Activity
Return only that part of the material below which starts with the line containing "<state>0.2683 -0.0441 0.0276" and goes on through the line containing "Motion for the", restated exactly.

........

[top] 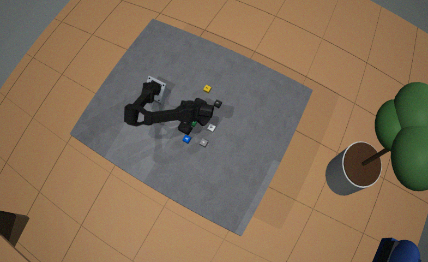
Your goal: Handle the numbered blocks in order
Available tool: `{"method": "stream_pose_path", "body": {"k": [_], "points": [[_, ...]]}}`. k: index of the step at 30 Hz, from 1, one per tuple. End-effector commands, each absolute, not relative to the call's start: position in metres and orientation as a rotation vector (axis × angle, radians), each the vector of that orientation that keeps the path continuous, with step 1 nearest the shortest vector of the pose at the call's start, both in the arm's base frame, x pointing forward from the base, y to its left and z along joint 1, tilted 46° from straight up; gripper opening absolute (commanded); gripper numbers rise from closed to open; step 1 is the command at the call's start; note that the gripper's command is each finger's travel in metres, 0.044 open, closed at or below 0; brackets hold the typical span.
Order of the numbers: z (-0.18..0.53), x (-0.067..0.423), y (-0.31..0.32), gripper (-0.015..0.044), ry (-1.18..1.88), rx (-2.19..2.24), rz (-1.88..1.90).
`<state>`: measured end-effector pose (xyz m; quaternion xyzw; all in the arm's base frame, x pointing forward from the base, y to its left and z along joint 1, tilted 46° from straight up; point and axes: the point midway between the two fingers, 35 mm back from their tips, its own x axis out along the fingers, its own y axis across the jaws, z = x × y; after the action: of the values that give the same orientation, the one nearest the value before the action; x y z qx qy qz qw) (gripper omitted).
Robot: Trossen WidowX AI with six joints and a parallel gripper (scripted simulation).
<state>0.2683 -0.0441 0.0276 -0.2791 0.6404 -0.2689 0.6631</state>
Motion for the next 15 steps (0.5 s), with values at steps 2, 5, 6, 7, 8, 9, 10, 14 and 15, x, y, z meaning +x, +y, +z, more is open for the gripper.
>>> {"method": "stream_pose_path", "body": {"k": [2, 5, 6, 7, 8, 9, 10, 14, 15], "points": [[0.0213, 0.2667, -0.0520, 0.0400, 1.453, -0.640, -0.610], [0.0182, 0.2667, -0.0555, 0.0400, 1.453, -0.640, -0.611], [0.0171, 0.2666, -0.0566, 0.0400, 1.453, -0.640, -0.611], [0.0161, 0.2666, -0.0578, 0.0400, 1.453, -0.640, -0.611], [0.0153, 0.2665, -0.0587, 0.0400, 1.453, -0.641, -0.611], [0.0148, 0.2665, -0.0593, 0.0400, 1.452, -0.641, -0.611], [0.0146, 0.2665, -0.0595, 0.0400, 1.452, -0.641, -0.612], [0.0146, 0.2665, -0.0595, 0.0295, 1.452, -0.641, -0.612], [0.0146, 0.2665, -0.0595, 0.0269, 1.452, -0.641, -0.612]]}}
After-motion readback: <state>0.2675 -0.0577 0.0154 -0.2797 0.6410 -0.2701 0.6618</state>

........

Reply
<state>0.2683 -0.0441 0.0276 -0.2791 0.6404 -0.2689 0.6631</state>
Motion for the next 15 steps (0.5 s), with values at steps 2, 5, 6, 7, 8, 9, 10, 14 and 15, x, y, z meaning +x, +y, +z, more is open for the gripper.

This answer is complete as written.